Beefy Boxes and Bandwidth Generously Provided by pair Networks
Your skill will accomplish
what the force of many cannot
 
PerlMonks  

Regex help for CSV Multiline handling

by emgrasso (Novice)
on Feb 24, 2005 at 21:19 UTC ( [id://434263] : perlquestion . print w/replies, xml ) Need Help??

emgrasso has asked for the wisdom of the Perl Monks concerning the following question:

I have some CSV data to process that includes multiline fields, some of which begin with CRs. In general, I need to be able to identify two or three kinds of lines in the data from my input file:
lines ending in " without a preceding ,
(possibly) lines ending in ","
lines ending in anything else.
My regex skills for dealing with punctuation at ends of lines seem to be a bit rusty. I'd appreciate any suggestions.

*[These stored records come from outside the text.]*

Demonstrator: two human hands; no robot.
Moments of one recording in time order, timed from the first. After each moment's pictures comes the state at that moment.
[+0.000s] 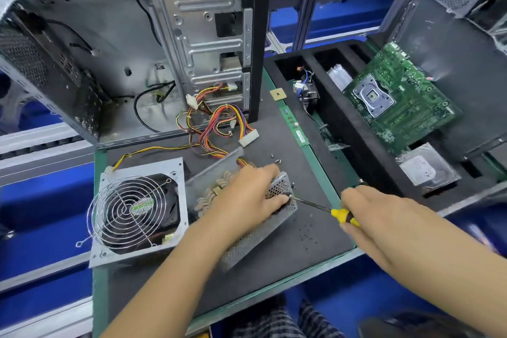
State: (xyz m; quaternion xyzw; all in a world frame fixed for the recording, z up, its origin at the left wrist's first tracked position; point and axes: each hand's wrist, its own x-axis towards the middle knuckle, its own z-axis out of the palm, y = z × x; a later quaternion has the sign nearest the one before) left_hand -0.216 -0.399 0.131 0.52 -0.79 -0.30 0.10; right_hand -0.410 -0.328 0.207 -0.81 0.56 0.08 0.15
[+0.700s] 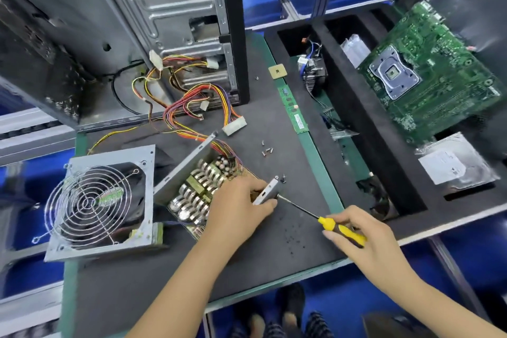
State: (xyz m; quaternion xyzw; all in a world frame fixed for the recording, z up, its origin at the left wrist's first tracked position) left_hand -0.256 -0.390 0.070 0.64 -0.67 -0.34 0.15; right_hand -0.490 -0.336 0.037 -0.68 0.56 -0.27 0.38
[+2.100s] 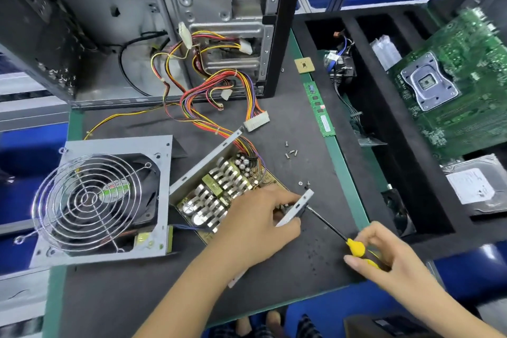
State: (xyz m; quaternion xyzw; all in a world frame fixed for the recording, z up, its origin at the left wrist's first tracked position) left_hand -0.232 -0.390 0.069 0.56 -0.66 -0.48 0.16; right_hand -0.487 -0.344 0.034 -0.57 0.59 -0.20 0.54
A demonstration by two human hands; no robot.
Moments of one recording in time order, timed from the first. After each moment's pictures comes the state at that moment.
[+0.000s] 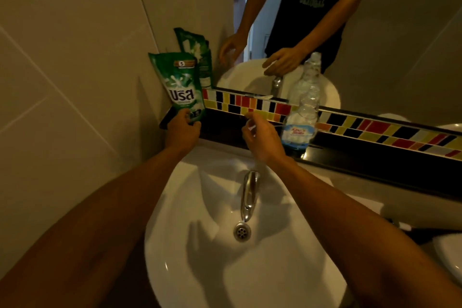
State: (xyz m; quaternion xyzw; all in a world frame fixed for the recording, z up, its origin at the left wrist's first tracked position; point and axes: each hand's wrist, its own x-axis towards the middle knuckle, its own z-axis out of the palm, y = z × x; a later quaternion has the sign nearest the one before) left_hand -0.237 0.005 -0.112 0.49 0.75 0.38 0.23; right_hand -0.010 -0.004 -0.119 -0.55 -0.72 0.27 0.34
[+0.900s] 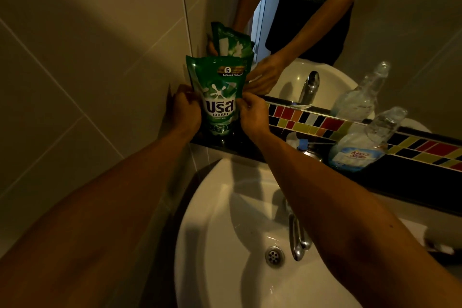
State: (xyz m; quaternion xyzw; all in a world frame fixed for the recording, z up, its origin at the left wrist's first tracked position) left_hand -0.350 0.106 -0.104 0.45 0.72 0.46 0.26; right_hand -0.187 0.124 -0.120 -0.57 -0.57 0.40 0.44
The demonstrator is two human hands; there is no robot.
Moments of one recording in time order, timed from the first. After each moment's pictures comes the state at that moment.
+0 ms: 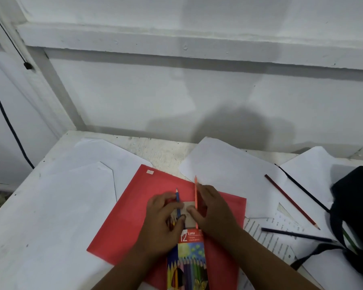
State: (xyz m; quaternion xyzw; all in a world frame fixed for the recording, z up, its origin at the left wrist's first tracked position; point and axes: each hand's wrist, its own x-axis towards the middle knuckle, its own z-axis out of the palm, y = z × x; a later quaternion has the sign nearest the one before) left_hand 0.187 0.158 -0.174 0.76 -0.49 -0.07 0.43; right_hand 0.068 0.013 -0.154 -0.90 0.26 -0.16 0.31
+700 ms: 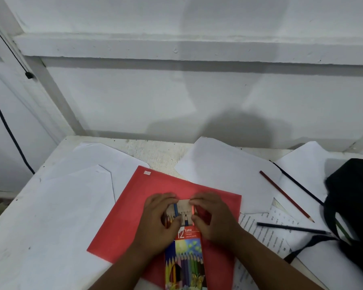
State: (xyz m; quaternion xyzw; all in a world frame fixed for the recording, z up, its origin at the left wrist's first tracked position) left_hand 0.190 0.159 -0.168 0.77 -0.48 -0.08 0.41; right_hand 0.042 0.007 -0.165 -0.90 0.17 -0.21 0.34
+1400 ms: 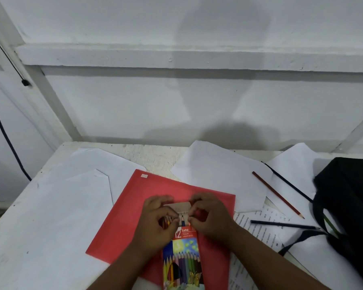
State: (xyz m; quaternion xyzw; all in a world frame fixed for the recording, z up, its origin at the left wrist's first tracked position) left_hand 0.190 0.159 -0.169 0.75 -0.49 -0.10 0.43; right_hand 0.042 0.005 -0.164 -0.88 0.20 -0.19 0.38
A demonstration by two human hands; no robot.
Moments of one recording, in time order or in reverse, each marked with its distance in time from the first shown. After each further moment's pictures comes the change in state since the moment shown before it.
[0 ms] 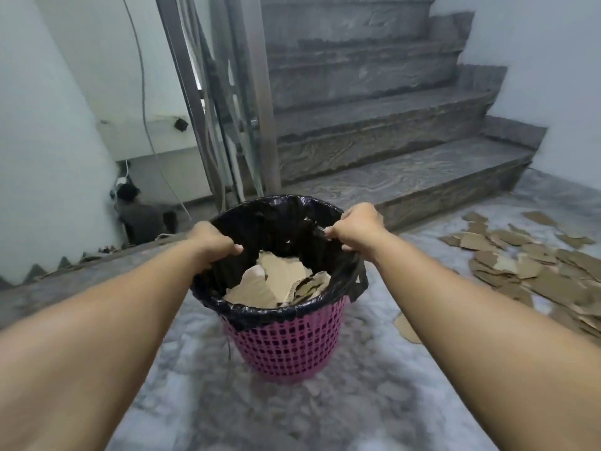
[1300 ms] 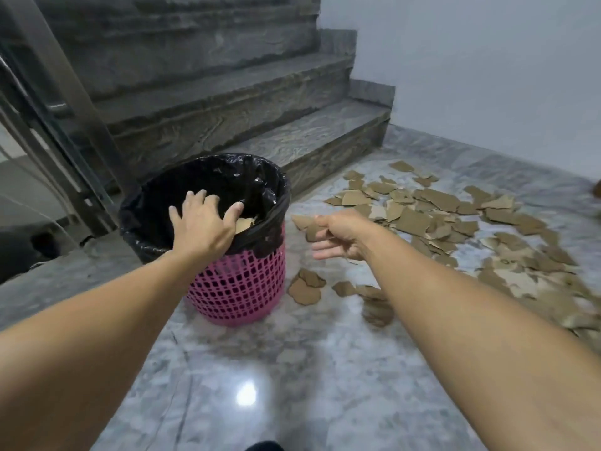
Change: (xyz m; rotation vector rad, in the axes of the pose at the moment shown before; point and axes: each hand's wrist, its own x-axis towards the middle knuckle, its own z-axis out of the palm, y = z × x) left_hand -0.060 0.139 0.181 0.336 0.123 0.662; right_hand -0.003 0.164 -0.157 0.576 -0.130 0.380
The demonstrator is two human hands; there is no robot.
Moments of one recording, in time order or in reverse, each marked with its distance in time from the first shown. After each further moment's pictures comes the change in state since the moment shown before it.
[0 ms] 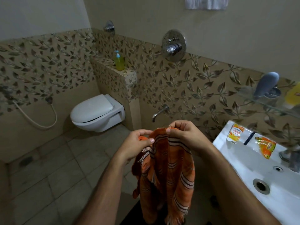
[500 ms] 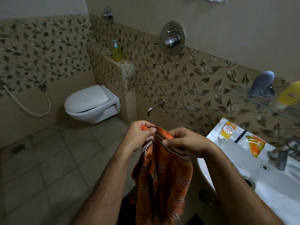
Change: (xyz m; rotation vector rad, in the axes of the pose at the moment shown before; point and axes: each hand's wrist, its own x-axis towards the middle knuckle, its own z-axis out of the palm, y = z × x) left_hand 0.007 0.011 0.045 -0.090 0.171 0.028; right_hand -0.020 0.010 -0.031 -0.145 -0.354 0.234
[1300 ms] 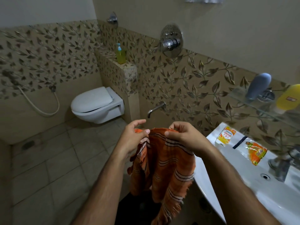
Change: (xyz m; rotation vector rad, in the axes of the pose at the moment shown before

Replies are listed 'Best First'.
Re: Regex help for CSV Multiline handling
by dragonchild (Archbishop) on Feb 25, 2005 at 00:20 UTC
    Use Text::xSV - it was designed for dealing with this kind of situation.

    Being right, does not endow the right to be rude; politeness costs nothing.
    Being unknowing, is not the same as being stupid.
    Expressing a contrary opinion, whether to the individual or the group, is more often a sign of deeper thought than of cantankerous belligerence.
    Do not mistake your goals as the only goals; your opinion as the only opinion; your confidence as correctness. Saying you know better is not the same as explaining you know better.

Re: Regex help for CSV Multiline handling
by jZed (Prior) on Feb 25, 2005 at 00:46 UTC
    Use Text::CSV_XS, with binary=>1 and it will handle your CSV much faster and cleaner than any regex you can come up with.
Re: Regex help for CSV Multiline handling
by perlfan (Vicar) on Feb 24, 2005 at 23:00 UTC
    My regex skills are not so polished either, but let me know how I do:
    1: m/^([.]*)[^,]"\s*$/ 2: m/^([.]*),\s$/ 3: m/^(.*)$/
    Note: for #1, I am not sure if by "without a preceding" you be no commas or just not one before "

    I suggest not creating one regex to "rule them all"; instead check for each line in the order of precedence that you want; for example, #1 is probably your 'catch-all'.

    Your question is actually very general, so if you are looking for more specific help in doing something, you need to get more detailed.